One of the roads near my house was just redone. They added some awesome retroreflectors in the middle. Here is a shot. No wait, I don’t have a picture of that. I tried to take one, but it just didn’t turn out very well. Oh, you know what it is supposed to look like. It looks like little tiny lights in the middle of the road.
What makes these things so cool? Why do they look like they are battery powered or something? Maybe it would be helpful to compare retroreflectors to some other materials. I can group stuff in the following manner:
- Shiny stuff
- Non-shiny stuff
What if I place some of these things on the floor and view them in different arrangements of viewing location and light source? Here are two pictures. For the first one, I took a picture of the objects with a flashlight very near the camera. For the second picture, the flashlight is not near the camera.
- First, I messed up. I had to set the camera on a long exposure to get these to come out ok. For the first one, I bumped the camera and made the image look all fuzzy. Didn’t even realize this was messed up until I picked up all my stuff.
- I put some stuff in there. I have the retroreflector on a pair of running shoes, and a retroreflector from a bike. Also, I put a mirror in there as my “shiny” object. The ground acts as a non-shiny object.
- For the top image, the light is right near the camera. Notice how shiny the two retroreflectors look.
- For the bottom shot, the two retroreflectors look non-shiny and everything else looks the same as it did.
- In both shots, the mirror looks black.
So, why is it this way? First, the shiny object. For this, light bounces off in the same way it hit the object. You don’t see anything when you are holding the flashlight because the light bounces away from your eye. Here is a light ray diagram for that case. I put an eye on the other side so you would be able to see the light from the flashlight.
Here is a diagram for a non-shiny object. When light hits it, it reflects in many different directions.
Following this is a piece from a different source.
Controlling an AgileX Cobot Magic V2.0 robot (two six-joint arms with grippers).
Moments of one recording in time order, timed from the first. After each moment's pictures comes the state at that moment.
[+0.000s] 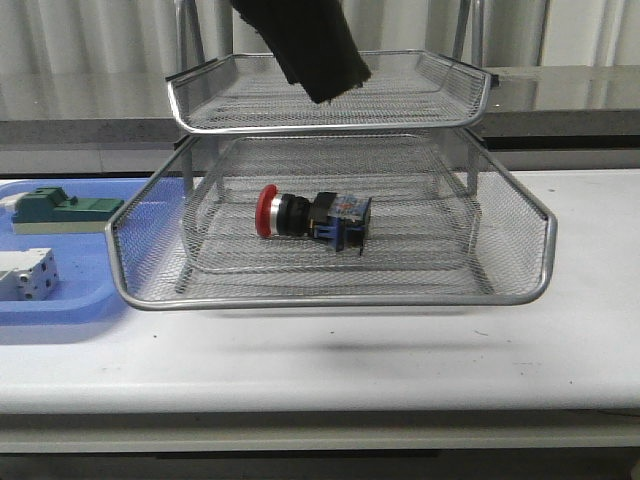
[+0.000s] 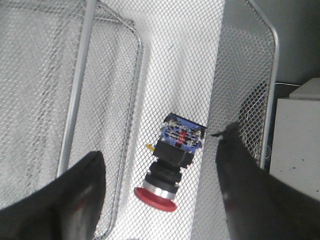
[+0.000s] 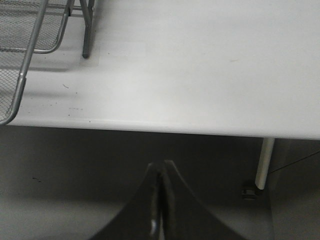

Some of the reflected light goes back to the eye, so you can see it.
I made the arrows representing the reflected light smaller to represent the idea that each of these is not as bright as the original. And now, here is a diagram for the retroreflector.
When light hits the retroreflector, it comes back the same way it came. This doesn’t really depend on what angle the light is incident on the material. Note that a normal mirror will also reflect light back the same way it came – but one when the light hits perpendicular to the mirror.
How do you make a retroreflector? One way is with perpendicular mirrors. Here is an example in 2-dimensions:
And if you built one in 3-D, it would look like this:
If you have three mirrors, you can easily reproduce that configuration. The cool thing is that if you hold a flashlight near your eye, no matter where you go in a room it will shine back on you. Try it.
Of course, there is another way to make a retroreflector – tiny little glass spheres. These will also reflect light back in the same way it came in. Look closely at a retroreflector and sometimes you can see these.